Arch Fr Pediatr. 1988;45 Suppl 1:741-4.

PMID:3240052
Abstract

The success of organ transplantation depends mostly on immunosuppressive treatments which depress the host vs allograft immune response. The drugs mostly used in the past, Azathioprine and Corticosteroids, act in a non specific way. Heterologous antilymphocyte sera are progressively replaced by monoclonal antibodies specific of lymphocyte subpopulations, such as OKT3 which is a highly potent immunosuppressive agent.
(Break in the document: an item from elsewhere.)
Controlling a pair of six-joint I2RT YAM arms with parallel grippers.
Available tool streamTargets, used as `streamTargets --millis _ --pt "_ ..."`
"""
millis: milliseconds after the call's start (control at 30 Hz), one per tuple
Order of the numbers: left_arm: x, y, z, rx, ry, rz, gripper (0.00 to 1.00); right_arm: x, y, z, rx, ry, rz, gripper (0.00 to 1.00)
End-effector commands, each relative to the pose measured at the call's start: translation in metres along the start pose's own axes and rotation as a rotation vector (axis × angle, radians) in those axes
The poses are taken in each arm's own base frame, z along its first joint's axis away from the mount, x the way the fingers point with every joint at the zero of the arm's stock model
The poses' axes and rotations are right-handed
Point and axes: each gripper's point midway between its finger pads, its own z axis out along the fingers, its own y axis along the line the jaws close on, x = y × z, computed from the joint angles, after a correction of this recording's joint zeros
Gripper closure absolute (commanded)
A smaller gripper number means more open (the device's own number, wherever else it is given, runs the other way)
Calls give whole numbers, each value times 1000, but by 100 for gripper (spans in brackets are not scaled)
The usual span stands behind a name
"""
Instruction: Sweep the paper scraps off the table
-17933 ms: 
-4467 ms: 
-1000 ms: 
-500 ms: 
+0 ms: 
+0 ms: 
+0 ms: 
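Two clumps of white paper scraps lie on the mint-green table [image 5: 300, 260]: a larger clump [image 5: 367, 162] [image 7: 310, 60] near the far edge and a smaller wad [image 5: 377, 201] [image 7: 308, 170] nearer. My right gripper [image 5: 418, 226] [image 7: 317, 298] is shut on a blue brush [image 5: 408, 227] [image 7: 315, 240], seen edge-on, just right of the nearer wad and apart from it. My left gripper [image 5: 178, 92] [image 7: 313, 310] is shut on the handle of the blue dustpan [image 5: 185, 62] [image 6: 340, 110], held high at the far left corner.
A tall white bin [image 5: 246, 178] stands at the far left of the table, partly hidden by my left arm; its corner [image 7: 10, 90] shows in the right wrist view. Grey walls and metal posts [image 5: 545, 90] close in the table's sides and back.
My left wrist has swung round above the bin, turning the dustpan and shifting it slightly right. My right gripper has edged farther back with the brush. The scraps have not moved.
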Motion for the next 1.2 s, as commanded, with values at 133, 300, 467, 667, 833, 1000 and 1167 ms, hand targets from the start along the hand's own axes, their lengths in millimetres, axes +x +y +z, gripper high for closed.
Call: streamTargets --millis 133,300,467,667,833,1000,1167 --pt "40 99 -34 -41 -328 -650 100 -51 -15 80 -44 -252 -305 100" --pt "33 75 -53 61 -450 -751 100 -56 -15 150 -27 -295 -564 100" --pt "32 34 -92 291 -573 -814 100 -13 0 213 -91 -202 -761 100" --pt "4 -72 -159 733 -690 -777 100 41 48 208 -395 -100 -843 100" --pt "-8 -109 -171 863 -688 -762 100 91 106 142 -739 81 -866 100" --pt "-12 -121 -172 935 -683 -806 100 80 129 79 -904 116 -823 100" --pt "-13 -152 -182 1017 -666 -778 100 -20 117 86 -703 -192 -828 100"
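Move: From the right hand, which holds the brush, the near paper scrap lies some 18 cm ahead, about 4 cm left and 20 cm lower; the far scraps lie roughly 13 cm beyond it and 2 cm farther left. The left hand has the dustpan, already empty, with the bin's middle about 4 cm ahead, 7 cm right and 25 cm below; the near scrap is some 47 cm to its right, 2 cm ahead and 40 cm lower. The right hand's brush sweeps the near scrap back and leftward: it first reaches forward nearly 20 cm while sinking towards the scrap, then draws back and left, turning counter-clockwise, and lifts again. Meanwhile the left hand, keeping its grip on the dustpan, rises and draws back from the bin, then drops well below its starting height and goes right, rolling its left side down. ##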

Cyclosporin, a new original immunosuppressive agent which acts specifically on T lymphocytes, has considerably improved organ graft survival rates especially for heart and liver. Moreover, it allows reduction of the doses or corticosteroids given after transplantation an thus limits their side-effects, especially on statural growth. However, cyclosporin nephrotoxicity represents the major problem, at least in the long-term.

摘要

器官移植的成功主要取决于免疫抑制治疗,这种治疗可抑制宿主对同种异体移植物的免疫反应。过去最常用的药物硫唑嘌呤和皮质类固醇以非特异性方式起作用。异源抗淋巴细胞血清逐渐被针对淋巴细胞亚群的单克隆抗体所取代,例如OKT3,它是一种高效的免疫抑制剂。环孢素是一种新型的原创免疫抑制剂,它特异性作用于T淋巴细胞,显著提高了器官移植的存活率,尤其是心脏和肝脏移植。此外,它还能减少移植后给予的皮质类固醇剂量,从而限制其副作用,尤其是对身高增长的影响。然而,至少从长期来看,环孢素的肾毒性是主要问题。